How is a scabies mite treated?

How is a scabies mite treated? - briefly

Scabies is treated with topical scabicidal agents, most commonly permethrin 5 % cream applied to the entire body from the neck down and left on for 8–14 hours before washing off. Oral ivermectin is reserved for severe, crusted, or treatment‑resistant cases, and simultaneous therapy for close contacts plus laundering of bedding in hot water is essential to prevent recurrence.

How is a scabies mite treated? - in detail

Scabies infestation is eradicated primarily with topical acaricides and, when indicated, systemic agents.

The first‑line topical preparation is a 5 % permethrin cream. Apply a thin layer over the entire body from the neck down, including interdigital spaces, wrists, elbows, and genitalia. Leave the medication on for 8–14 hours, typically overnight, then wash off. A second application 24 hours later eliminates any newly hatched mites.

Oral ivermectin serves as an alternative or adjunct, especially for crusted scabies, treatment failures, or patients unable to use topical agents. The standard regimen is 200 µg/kg body weight taken on day 1 and repeated on day 2; a third dose on day 8 may be added for severe cases. Dosage adjustments are required for children weighing less than 15 kg and for pregnant or lactating women, for whom ivermectin is contraindicated.

Second‑line topical options include benzyl benzoate 25 % lotion, sulfur ointment 5–10 % (applied nightly for 3–7 days), and crotamiton 10 % cream. These agents are less effective than permethrin and may cause irritation.

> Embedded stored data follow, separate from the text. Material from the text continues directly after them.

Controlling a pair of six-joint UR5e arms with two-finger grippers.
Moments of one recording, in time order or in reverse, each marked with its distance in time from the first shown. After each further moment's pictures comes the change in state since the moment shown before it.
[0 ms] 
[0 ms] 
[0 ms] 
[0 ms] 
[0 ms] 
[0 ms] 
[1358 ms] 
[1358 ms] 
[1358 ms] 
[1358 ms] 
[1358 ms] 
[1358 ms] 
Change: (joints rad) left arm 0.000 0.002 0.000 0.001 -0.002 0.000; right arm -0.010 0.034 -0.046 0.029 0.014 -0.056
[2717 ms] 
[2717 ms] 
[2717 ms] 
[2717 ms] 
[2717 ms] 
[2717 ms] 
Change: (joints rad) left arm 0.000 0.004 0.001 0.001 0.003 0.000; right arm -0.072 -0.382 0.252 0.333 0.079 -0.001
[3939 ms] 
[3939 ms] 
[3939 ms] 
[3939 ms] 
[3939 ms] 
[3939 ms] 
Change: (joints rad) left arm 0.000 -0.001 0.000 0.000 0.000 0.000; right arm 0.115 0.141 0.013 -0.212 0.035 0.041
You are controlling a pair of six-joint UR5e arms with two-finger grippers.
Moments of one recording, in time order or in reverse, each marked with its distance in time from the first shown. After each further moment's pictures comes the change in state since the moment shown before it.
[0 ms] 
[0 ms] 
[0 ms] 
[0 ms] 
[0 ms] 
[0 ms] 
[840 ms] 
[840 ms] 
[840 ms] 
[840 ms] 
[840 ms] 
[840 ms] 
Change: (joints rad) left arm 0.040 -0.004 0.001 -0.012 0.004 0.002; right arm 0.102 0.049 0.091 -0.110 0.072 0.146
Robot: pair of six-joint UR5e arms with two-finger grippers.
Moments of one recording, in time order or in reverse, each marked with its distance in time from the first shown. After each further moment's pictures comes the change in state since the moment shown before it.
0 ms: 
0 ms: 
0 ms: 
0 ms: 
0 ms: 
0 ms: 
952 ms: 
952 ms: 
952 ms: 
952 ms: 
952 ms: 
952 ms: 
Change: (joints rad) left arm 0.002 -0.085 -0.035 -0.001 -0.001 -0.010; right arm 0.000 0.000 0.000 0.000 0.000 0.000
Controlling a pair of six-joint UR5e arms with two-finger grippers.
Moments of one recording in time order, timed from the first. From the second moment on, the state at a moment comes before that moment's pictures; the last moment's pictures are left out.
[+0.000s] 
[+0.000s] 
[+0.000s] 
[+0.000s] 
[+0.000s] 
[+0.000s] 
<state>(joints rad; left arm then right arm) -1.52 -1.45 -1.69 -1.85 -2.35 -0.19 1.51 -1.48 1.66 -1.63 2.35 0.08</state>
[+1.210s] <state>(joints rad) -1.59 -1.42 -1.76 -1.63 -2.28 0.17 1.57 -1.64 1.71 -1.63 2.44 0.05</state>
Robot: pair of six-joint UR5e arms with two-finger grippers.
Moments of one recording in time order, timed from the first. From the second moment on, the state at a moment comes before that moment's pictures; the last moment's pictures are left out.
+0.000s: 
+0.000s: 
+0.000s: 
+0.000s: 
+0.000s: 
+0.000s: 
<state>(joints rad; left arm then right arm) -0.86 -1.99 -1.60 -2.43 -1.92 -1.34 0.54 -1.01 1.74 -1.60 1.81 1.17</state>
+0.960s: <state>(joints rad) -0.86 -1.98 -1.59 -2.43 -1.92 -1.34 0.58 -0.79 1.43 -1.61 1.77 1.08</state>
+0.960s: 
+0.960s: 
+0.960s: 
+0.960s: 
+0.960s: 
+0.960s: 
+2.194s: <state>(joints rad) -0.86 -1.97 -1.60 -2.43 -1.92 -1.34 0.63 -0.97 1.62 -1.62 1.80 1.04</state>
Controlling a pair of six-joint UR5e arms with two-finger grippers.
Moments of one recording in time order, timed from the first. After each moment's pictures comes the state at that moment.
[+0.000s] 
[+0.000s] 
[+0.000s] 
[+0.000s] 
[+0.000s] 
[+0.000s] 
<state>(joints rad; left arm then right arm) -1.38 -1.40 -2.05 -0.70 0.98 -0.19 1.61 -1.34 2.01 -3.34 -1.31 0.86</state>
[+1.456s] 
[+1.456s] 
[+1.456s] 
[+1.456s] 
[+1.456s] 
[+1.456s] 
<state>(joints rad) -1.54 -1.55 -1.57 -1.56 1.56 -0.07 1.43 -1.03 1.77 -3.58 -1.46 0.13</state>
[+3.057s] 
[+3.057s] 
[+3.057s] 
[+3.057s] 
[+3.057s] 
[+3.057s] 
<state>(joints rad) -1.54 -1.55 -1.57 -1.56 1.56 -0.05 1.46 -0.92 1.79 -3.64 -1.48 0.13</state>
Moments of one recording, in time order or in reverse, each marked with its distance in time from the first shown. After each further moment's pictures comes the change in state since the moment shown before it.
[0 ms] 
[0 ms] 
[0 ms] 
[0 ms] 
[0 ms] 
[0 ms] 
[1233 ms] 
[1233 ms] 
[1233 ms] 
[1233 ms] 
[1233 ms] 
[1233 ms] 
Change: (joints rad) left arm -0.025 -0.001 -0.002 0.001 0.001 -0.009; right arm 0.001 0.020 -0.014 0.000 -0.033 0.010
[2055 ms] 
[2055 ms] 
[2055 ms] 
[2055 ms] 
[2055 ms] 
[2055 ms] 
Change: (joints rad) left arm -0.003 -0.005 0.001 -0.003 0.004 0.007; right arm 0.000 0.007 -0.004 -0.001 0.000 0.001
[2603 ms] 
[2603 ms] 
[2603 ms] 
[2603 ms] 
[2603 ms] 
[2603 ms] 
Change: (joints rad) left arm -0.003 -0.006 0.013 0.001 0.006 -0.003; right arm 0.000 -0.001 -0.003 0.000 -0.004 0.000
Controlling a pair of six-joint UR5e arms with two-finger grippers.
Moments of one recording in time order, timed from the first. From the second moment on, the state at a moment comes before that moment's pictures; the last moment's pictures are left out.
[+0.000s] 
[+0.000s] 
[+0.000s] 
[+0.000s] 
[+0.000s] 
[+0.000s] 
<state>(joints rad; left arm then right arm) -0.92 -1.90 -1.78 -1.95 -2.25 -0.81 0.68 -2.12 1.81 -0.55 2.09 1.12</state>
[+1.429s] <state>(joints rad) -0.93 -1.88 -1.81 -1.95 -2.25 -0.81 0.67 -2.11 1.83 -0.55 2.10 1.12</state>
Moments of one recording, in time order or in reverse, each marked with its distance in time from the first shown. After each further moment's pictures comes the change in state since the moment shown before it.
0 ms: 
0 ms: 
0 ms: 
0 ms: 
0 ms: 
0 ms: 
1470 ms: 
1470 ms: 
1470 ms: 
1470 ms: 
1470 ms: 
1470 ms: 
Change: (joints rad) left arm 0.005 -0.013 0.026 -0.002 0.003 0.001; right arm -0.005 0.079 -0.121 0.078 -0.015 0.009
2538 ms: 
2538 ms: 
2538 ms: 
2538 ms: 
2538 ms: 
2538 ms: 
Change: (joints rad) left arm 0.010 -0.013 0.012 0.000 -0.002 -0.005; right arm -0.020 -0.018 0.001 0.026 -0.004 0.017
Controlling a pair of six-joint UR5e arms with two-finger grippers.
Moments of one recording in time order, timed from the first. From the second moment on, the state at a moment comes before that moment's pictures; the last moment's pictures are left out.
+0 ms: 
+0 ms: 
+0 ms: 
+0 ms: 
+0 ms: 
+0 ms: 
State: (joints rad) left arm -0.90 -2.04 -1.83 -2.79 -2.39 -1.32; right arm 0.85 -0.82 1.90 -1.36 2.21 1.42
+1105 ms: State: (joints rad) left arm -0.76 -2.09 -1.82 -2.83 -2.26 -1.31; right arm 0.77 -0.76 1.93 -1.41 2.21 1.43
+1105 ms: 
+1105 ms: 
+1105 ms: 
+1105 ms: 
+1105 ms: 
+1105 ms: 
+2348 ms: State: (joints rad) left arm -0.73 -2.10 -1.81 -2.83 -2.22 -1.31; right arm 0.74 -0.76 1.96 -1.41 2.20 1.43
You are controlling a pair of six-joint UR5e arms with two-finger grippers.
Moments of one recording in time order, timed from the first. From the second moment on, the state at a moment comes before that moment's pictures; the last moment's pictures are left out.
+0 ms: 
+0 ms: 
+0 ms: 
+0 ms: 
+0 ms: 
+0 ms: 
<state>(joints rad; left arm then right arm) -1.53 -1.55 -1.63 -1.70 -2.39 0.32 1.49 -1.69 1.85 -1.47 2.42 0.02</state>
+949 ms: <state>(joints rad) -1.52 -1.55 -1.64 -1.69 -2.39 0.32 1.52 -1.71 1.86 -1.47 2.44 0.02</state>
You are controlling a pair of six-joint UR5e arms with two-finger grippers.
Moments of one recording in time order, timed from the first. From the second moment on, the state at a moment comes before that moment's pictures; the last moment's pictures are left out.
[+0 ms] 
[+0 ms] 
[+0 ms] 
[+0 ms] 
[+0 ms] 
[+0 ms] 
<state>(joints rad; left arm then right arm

Adjunctive measures reduce reinfestation risk:

  • Wash bedding, clothing, and towels in hot water (≥ 50 °C) and dry on high heat; items unable to withstand heat should be sealed in plastic for at least 72 hours.
  • Treat household contacts simultaneously, regardless of symptom presence.
  • Apply soothing emollients to alleviate itching; antihistamines may be used for symptomatic relief but do not affect mite survival.

Monitoring involves re‑evaluation 2–4 weeks after therapy. Persistent lesions or new burrows suggest treatment failure, possible resistance, or secondary infection, warranting repeat dosing or alternative medication.

In immunocompromised patients or those with extensive crusted disease, combination therapy (topical permethrin plus oral ivermectin) and extended treatment courses are recommended to achieve complete clearance.